Wednesday, May 20, 2009

SQLAlchemy Bind and Result Processors

With any given object-relational mapper technology, the basic use case is the ability to map abstract data types to tables and instances of these types to rows in these tables. There is also a need to may primitive programming language types to primitive database column types. This is be no means easily achieved. Especially if the object-relational mapper in question supports multiple databases. Any popular object-relational mapper will support more than a single database. If it were the case that only a single database were supported by an ORM, there really wouldn't be a need for the ORM to begin with. In fact, if only a single database would need to be supported, it might be beneficial to not use an ORM because of the overhead that would be removed. This is rarely the case. Having said that, developers can generally assume that support for multiple database technologies is a given. Going back to the problem of dealing with primitive type mapping, how would an ORM accomplish this? One approach might be to implement the specific column types for each supported database. This would mean much duplicated functionality and would not be good object oriented practice. SQLAlchemy takes a different approach to handling the vary disparate column types between different database technologies.

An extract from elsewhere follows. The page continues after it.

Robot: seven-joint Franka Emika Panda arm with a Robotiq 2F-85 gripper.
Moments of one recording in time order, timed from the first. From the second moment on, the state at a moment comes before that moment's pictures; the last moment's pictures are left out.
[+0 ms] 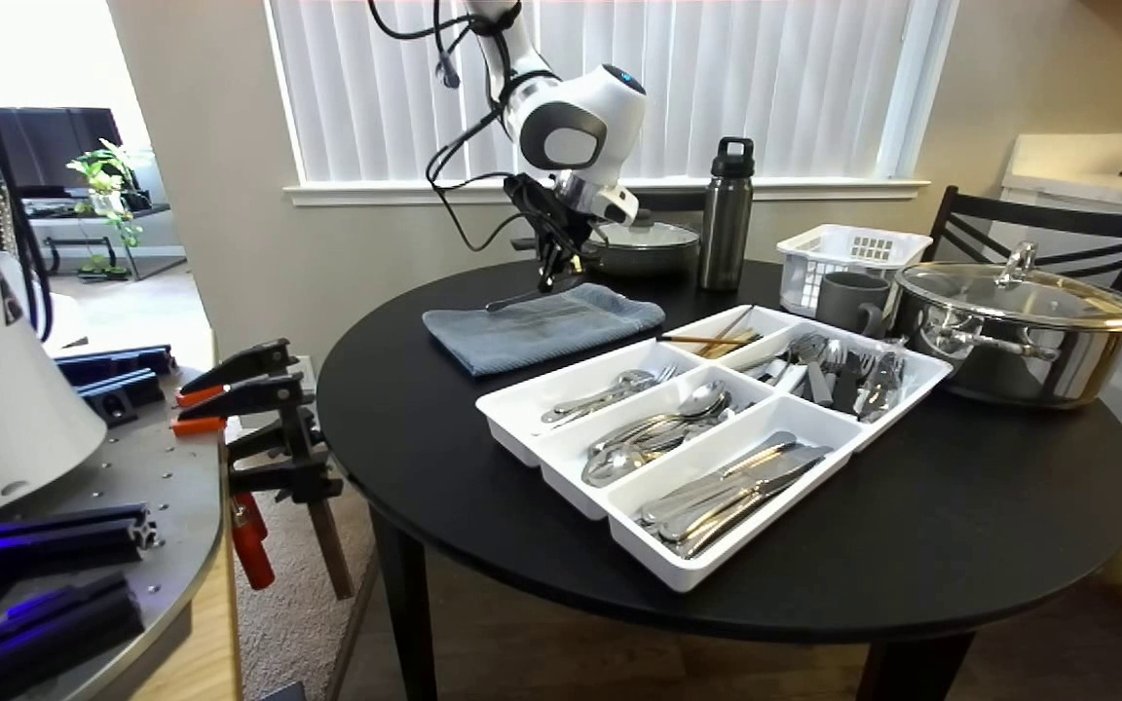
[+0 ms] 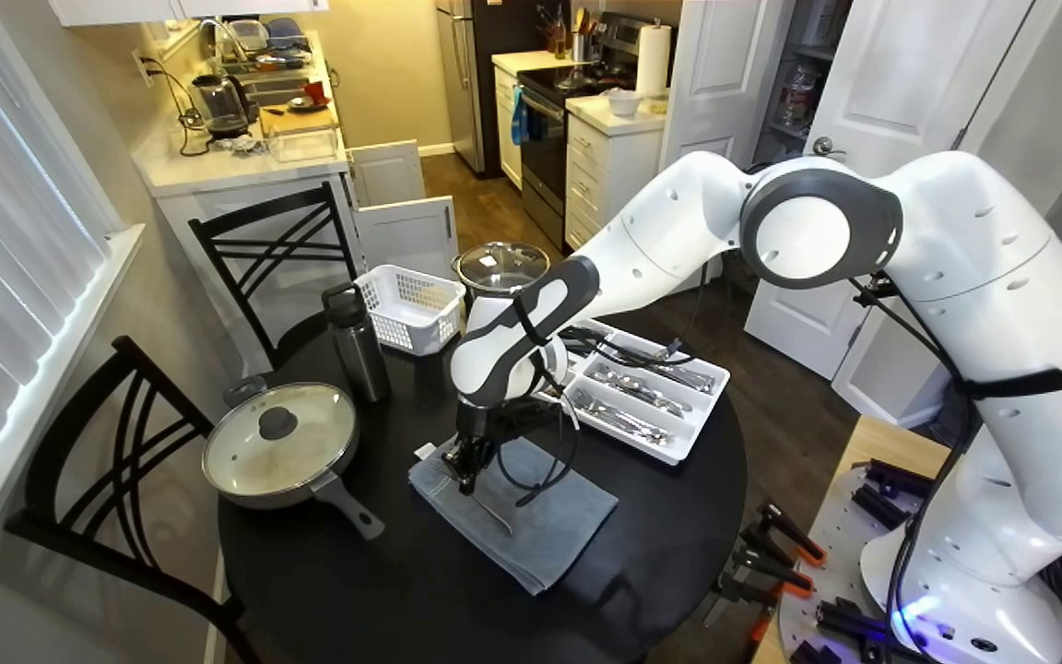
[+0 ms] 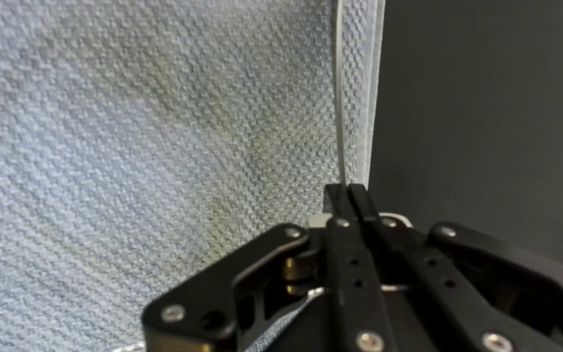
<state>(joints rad) 0.05 0.88 0.29 -1.67 0.40 2.50 -0.11</state>
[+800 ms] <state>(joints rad) 0.08 0.78 0.21 -1.72 0.31 2.44 -0.06</state>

SQLAlchemy defines two abstract type classes; AbstractType and TypeEngine. These two classes not only provide the base type interfaces used in SQLAlchemy, but also provide the default implementations for these methods. When mapping a primitive programming language type to a primitive database column type, there are two directions these types can be mapped. When supplying binding parameters to SQL queries that are initially primitive programming language types, and when retrieving query results from an executed query. In the latter case, the type mapping goes from the primitive database column type to the primitive programming language type.

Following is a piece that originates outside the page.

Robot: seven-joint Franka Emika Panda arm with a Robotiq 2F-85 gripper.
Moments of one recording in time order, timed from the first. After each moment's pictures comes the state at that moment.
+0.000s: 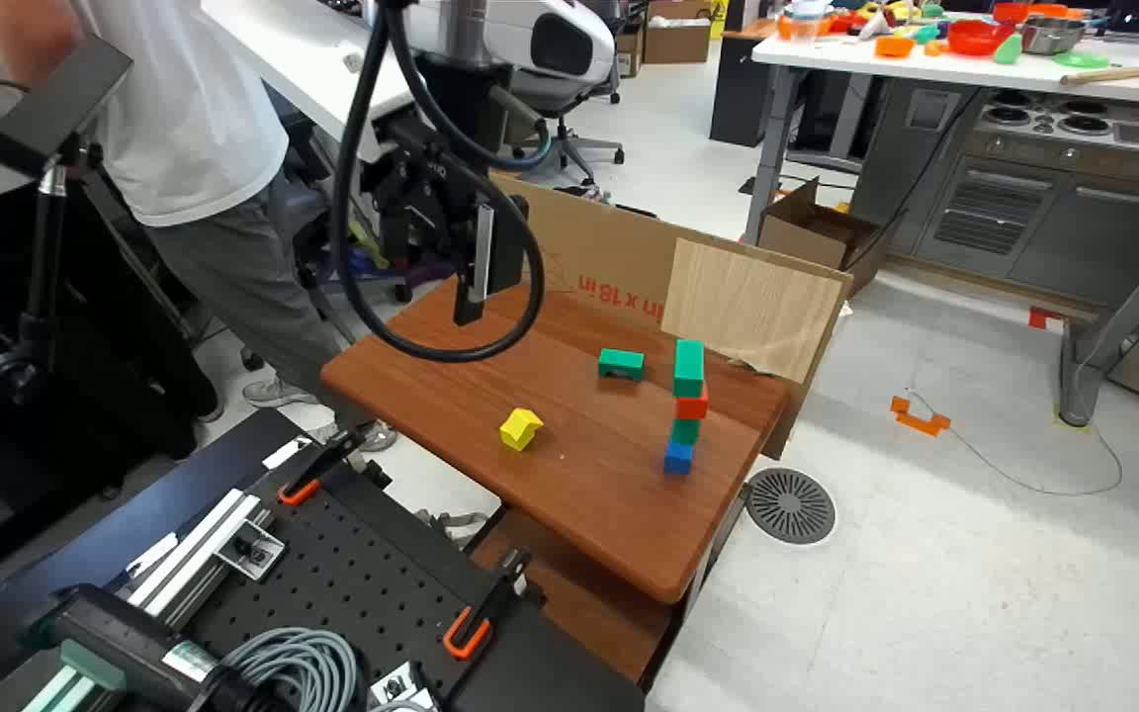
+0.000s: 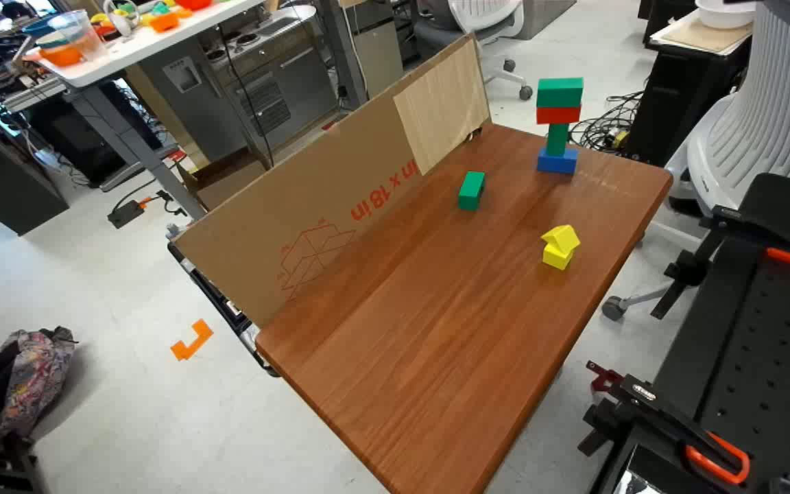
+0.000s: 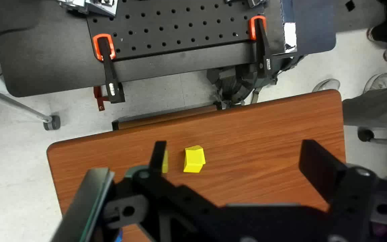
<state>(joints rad) -0.01 -0.21 -0.16 -2.36 0.14 1.92 -0.14</state>
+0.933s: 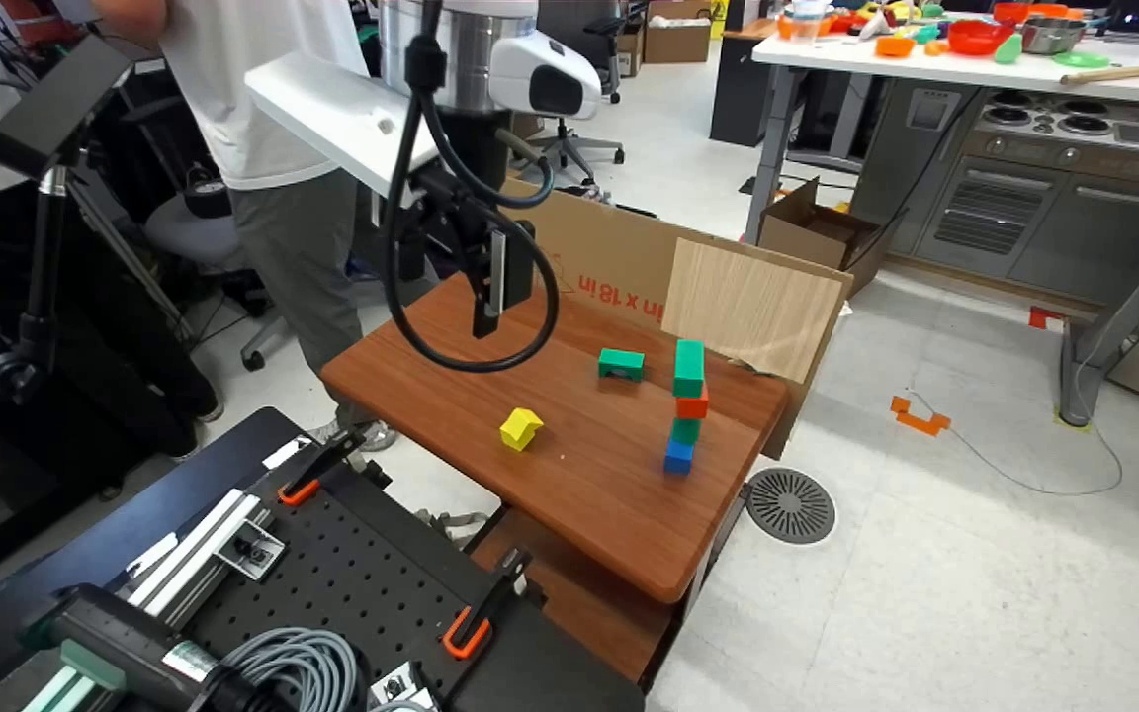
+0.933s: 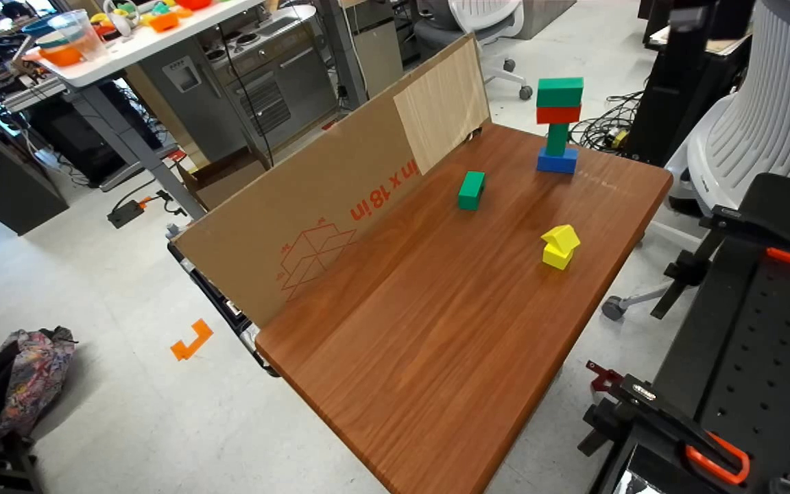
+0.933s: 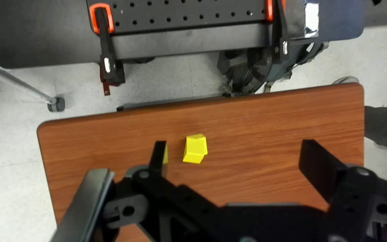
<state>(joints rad) -0.01 -0.13 -0.10 -2.38 0.13 2.06 -0.14</state>
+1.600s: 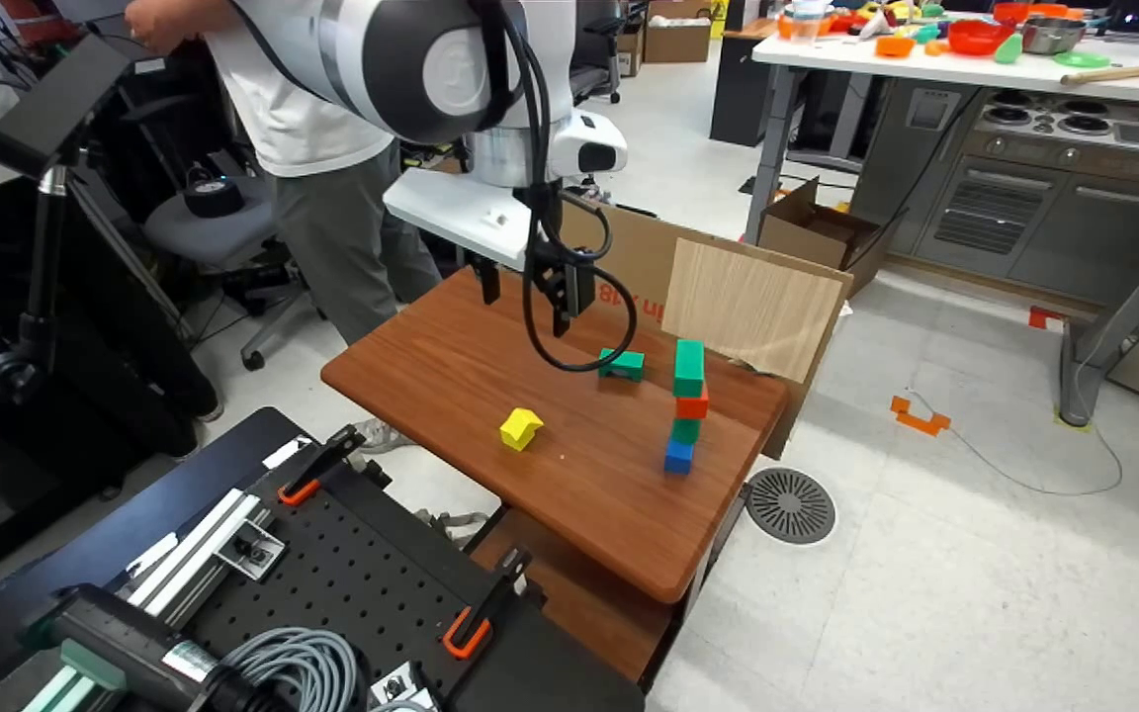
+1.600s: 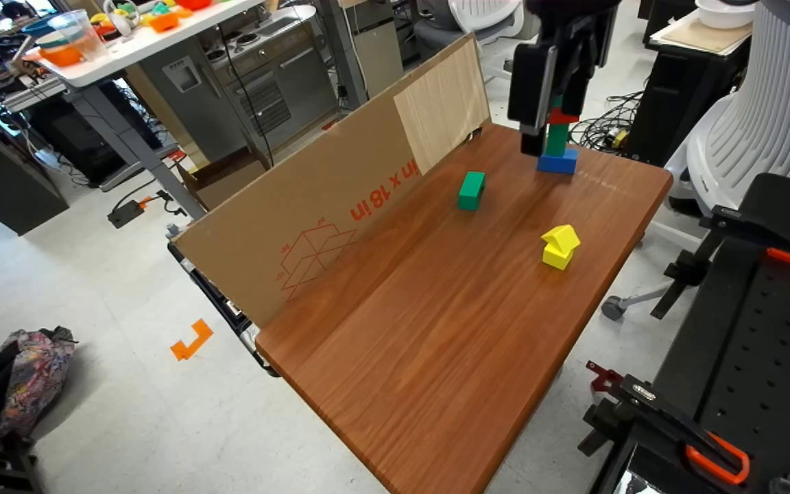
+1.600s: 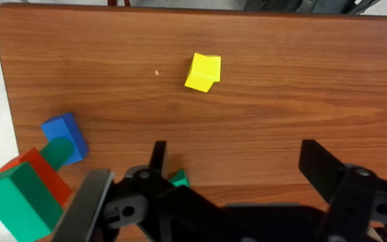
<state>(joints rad) 0.00 0.20 -0.02 -2.25 0.10 2.42 -0.19</state>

The AbstractType class defines two methods to accomplish this; bind_processor() and result_processor(). Both methods accept a database dialect parameter so they know which database technology they are dealing with and the idea is to return a callable that performs the necessary transformations before using the data in a query or result set. In other words, bind_processor() returns a function to make the bind parameters used in a query actually usable. The result_processor() method uses the inverse concept. The SQLAlchemy String type is a good example of why these methods are useful. With strings, there are many questions of encoding before they can be used in a database.

One implementation note on the SQLAlchemy implementation of the AbstractType and TypeEngine classes. As illustrated below, the TypeEngine class directly inherits from AbstractType. TypeEngine unnecessarily overrides the bind_processor() and result_processor() methods. Both the signature and implementation of the two methods are the same in both classes. All that changes is the API documentation.